TASK REQUIREMENTS: Copy out the whole listing exactly as given. Skip the pictures.

DATA BLOCK:
Segment Open

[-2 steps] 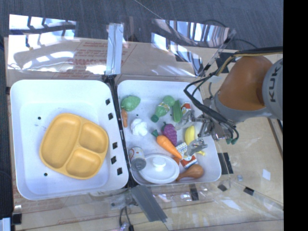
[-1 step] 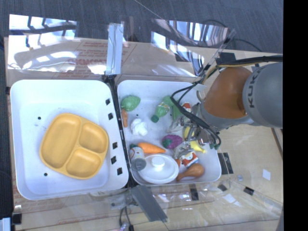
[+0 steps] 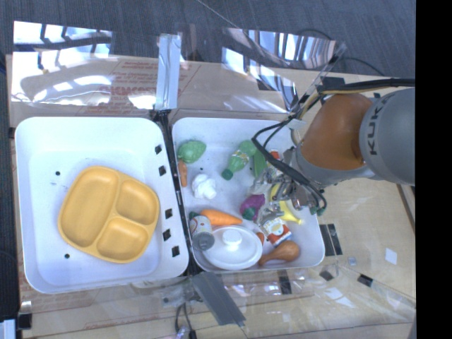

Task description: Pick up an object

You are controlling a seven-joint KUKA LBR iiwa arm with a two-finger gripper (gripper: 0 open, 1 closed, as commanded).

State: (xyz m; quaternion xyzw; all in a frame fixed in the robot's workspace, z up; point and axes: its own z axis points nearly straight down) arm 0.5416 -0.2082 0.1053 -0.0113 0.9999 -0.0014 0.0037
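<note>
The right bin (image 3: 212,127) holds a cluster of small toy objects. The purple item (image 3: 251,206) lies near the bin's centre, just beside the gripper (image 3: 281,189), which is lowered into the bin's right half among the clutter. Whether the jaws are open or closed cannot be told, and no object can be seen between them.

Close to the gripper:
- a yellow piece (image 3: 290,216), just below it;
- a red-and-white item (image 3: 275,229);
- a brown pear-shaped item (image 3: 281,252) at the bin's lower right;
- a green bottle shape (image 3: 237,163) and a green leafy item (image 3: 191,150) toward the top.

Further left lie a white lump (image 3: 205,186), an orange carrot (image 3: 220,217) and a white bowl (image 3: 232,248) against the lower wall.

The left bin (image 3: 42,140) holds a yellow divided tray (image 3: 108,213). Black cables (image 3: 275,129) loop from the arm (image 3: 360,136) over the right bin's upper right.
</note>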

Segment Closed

EXERCISE RESPONSE:
[-2 steps] 
[-1 step] 
[+0 steps] 

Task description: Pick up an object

You are controlling a seven-joint KUKA LBR iiwa arm with a two-finger gripper (gripper: 0 open, 1 closed, as commanded).

State: (xyz m; quaternion xyzw; all in a frame fixed in the robot's workspace, z up; point and axes: its own z axis points nearly straight down) arm 0.5416 -0.2082 0.1053 -0.0113 0.9999 -0.0014 0.0037
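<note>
The right bin (image 3: 212,127) holds a cluster of small toy objects. The purple item (image 3: 251,206) lies near the bin's centre, just beside the gripper (image 3: 281,189), which is lowered into the bin's right half among the clutter. Whether the jaws are open or closed cannot be told, and no object can be seen between them.

Close to the gripper:
- a yellow piece (image 3: 290,216), just below it;
- a red-and-white item (image 3: 275,229);
- a brown pear-shaped item (image 3: 281,252) at the bin's lower right;
- a green bottle shape (image 3: 237,163) and a green leafy item (image 3: 191,150) toward the top.

Further left lie a white lump (image 3: 205,186), an orange carrot (image 3: 220,217) and a white bowl (image 3: 232,248) against the lower wall.

The left bin (image 3: 42,140) holds a yellow divided tray (image 3: 108,213). Black cables (image 3: 275,129) loop from the arm (image 3: 360,136) over the right bin's upper right.
</note>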

No additional output is expected.